• **Brief**: Copy out each line below verbatim, skipping any picture.
● ● ●
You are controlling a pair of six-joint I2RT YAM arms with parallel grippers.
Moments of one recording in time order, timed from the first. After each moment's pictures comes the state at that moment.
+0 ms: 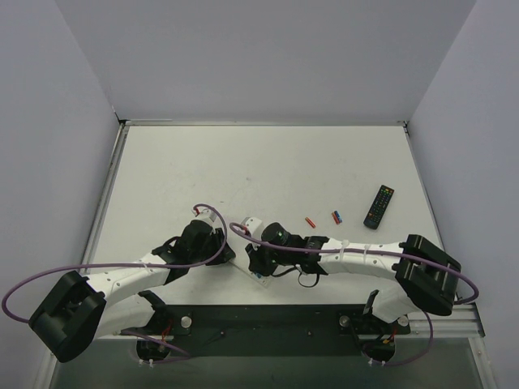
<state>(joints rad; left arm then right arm) -0.69 1.11 0.35 0.01 0.03 -0.78 1.08 1.44 0.70 0.00 -0.12 0.21</state>
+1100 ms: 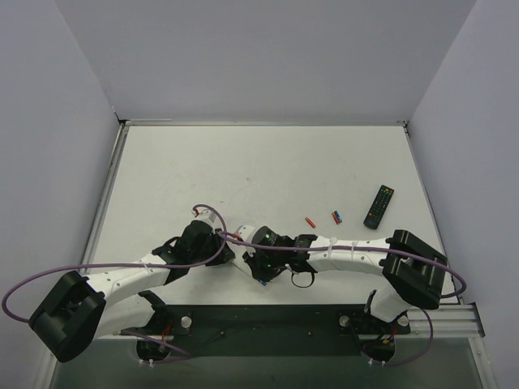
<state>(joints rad) -0.69 1.11 0.35 0.00 0.02 -0.80 1.12 1.53 0.77 -0.16 -0.11 0.17</state>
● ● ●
• **Finished task**:
You are controlling a pair of six-joint I2RT YAM arms with parallel grippers.
Moments of one recording in time order, timed from the first. After each moment's pictures comes the state at that moment.
+0 ms: 
<state>(joints rad; left arm then right arm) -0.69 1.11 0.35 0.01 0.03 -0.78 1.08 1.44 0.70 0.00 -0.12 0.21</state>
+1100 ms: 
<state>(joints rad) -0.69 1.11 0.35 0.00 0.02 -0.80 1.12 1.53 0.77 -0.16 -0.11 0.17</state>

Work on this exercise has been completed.